The committee has, however, failed to account for Parliament’s failure to block the Executive from pushing the country into more debt even when the expenditure has roundly been deemed inappropriate.

Loan balances

The Public Finance Management (PFM) Act 2012 says: “The CS shall submit to Parliament, every four months, a report of all loans made to the national government, national government entities and counties.”

 Treasury is mandated to provide either the Senate or Parliament with a report of all loans made to the national government, national government entities, and county governments, within seven days upon request. “At the end of every four months, the CS shall submit a report to Parliament stating the loan balances brought forward, carried down, drawings and amortisations on new loans obtained from outside Kenya or denominated in foreign currency, and such other information as may be prescribed by regulations,” states the Act in part. In press conferences and political rallies, MPs are quick to condemn Treasury’s huge borrowing appetite, a role that is within their powers to regulate.

But in their chambers, MPs have used their oversight power to negotiate for more perks, and in some instances, threatened to sabotage government functions if they do not get their way.

A few weeks before reading the 2019/2020 budget, Treasury borrowed Sh75 billion from the World Bank for budgetary support. This was the first time the State had turned to the World Bank for such, indicating the dire situation in which the country finds itself.

Data from Treasury’s medium debt strategy indicates Kenya will need to make more than Sh1.2 trillion in external debt repayments in the next two years.

At the time, CS Rotich was begging the World Bank for more loans, the Parliamentary Service Commission (PSC) decided to pay MPs and Senators Sh250,000 each in house allowances backdated to October 2018. The SRC has since moved to court to block the payments, terming them unconstitutional and amounting to paying MPs twice since the allocation is already factored in the basic pay.

“The payment of this house allowance to MPs and senators amounts to double payment of a benefit which is already included by SRC in the gross pay,” said SRC Chair Lyn Mengich.

“This unconstitutional action by the PSC  to pay MPs and Senator’s house allowance of Sh250,000 monthly will cost taxpayers an extra Sh104 million every month, which is Sh1.2 billion annually.”

Public servants

In return, Parliament approved the second Supplementary Budget for the 2018/2019 financial year, including an Sh80 billion spike in recurrent expenditure that will mostly go to wages and allowances for public servants.

MPs are predictably united when awarding themselves higher pay at the expense of taxpayers and have demonstrated the lengths they are willing to go to entrench their impunity.

BAC slashed Sh126 million from the 2019/2020 budgetary allocations to the SRC to “teach the commission a lesson.”

This is not the first time.
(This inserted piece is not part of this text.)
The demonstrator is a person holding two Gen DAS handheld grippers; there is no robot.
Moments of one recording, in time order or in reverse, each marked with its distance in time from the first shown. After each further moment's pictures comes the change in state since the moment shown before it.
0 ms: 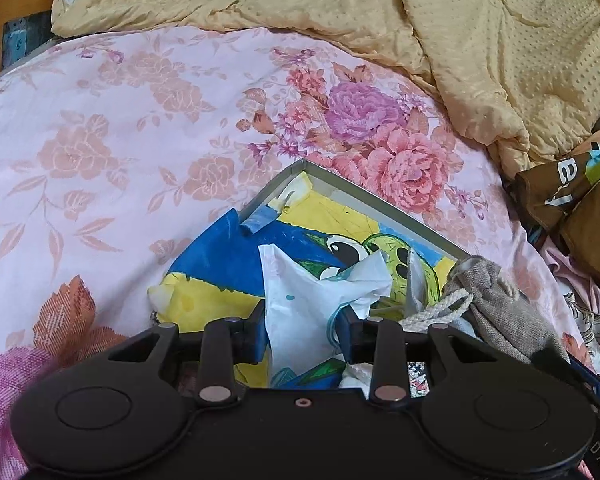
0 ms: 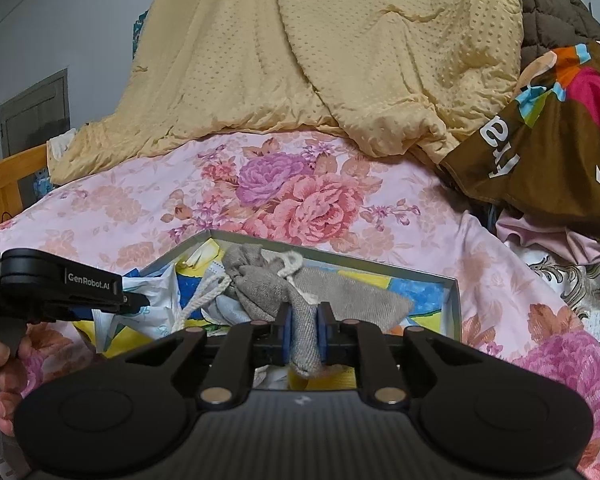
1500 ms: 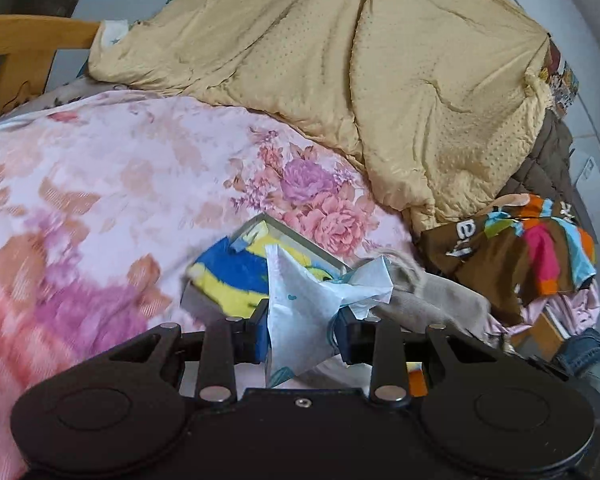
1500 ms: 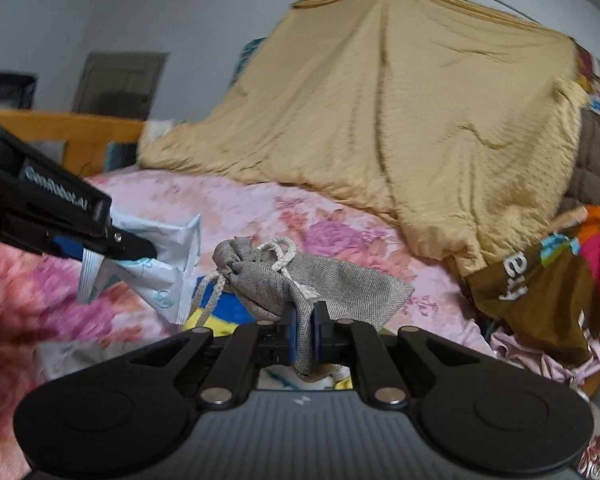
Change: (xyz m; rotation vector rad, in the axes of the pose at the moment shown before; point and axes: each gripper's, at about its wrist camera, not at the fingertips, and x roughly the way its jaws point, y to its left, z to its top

Last year, Parliament sought to introduce amendments to the PFM Act 2012 to give the House more powers to oversight State expenditure as well as approve it.
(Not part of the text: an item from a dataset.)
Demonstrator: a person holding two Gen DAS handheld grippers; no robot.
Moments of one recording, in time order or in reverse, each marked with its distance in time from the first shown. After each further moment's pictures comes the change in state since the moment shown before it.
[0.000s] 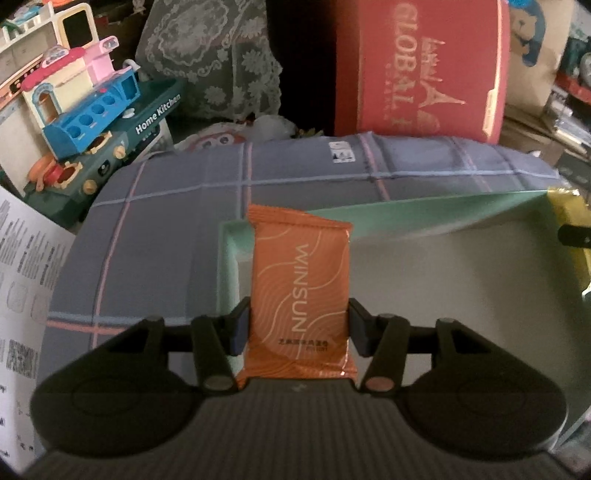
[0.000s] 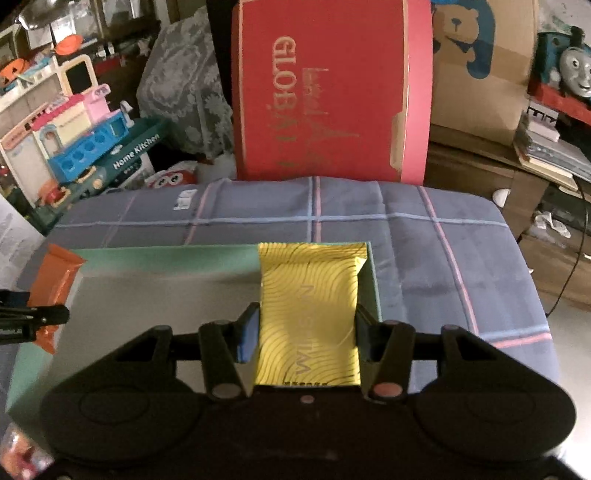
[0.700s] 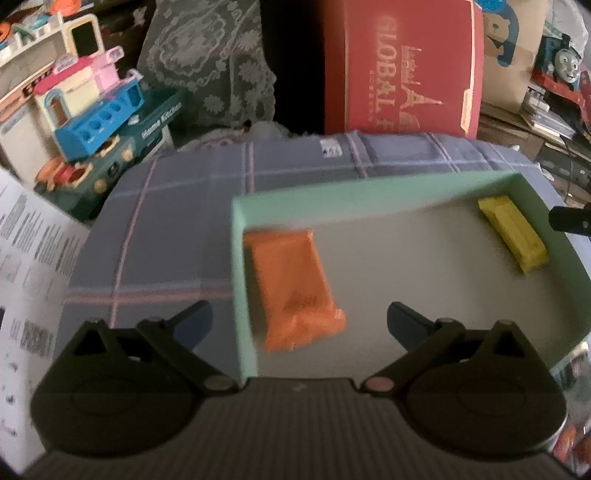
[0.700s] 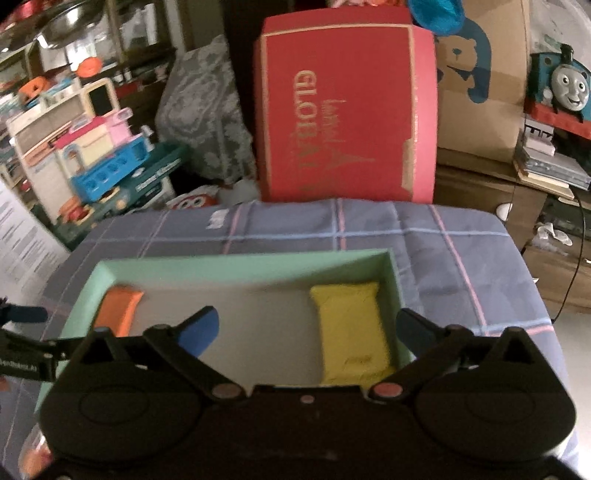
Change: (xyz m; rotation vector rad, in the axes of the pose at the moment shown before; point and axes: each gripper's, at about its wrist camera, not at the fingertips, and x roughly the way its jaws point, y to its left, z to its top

This followed revelations that the State had awarded US construction firm Bechtel a Sh300 billion tender to build the Nairobi-Mombasa expressway without following the due process.

To appease the MPs, Treasury made a six-fold increase in their pension allocation from Sh292 million in the 2017/2018 financial year to Sh1.7 billion in 2018/2019.

The biggest chunk of the additional pension bill went to one-off payments for the 196 MPs who lost their seats in the 2017 polls.

Treasury allocated an additional Sh35.7 billion to the Constituency Development Fund, with each of the 290 constituencies receiving Sh118 million to finance development projects.

The concessions saw Parliament rubber-stamp Treasury’s appetite for more loans even as the World Bank warned that public debt levels were pushing Kenya into “premature austerity”, further hurting the economy and job creation.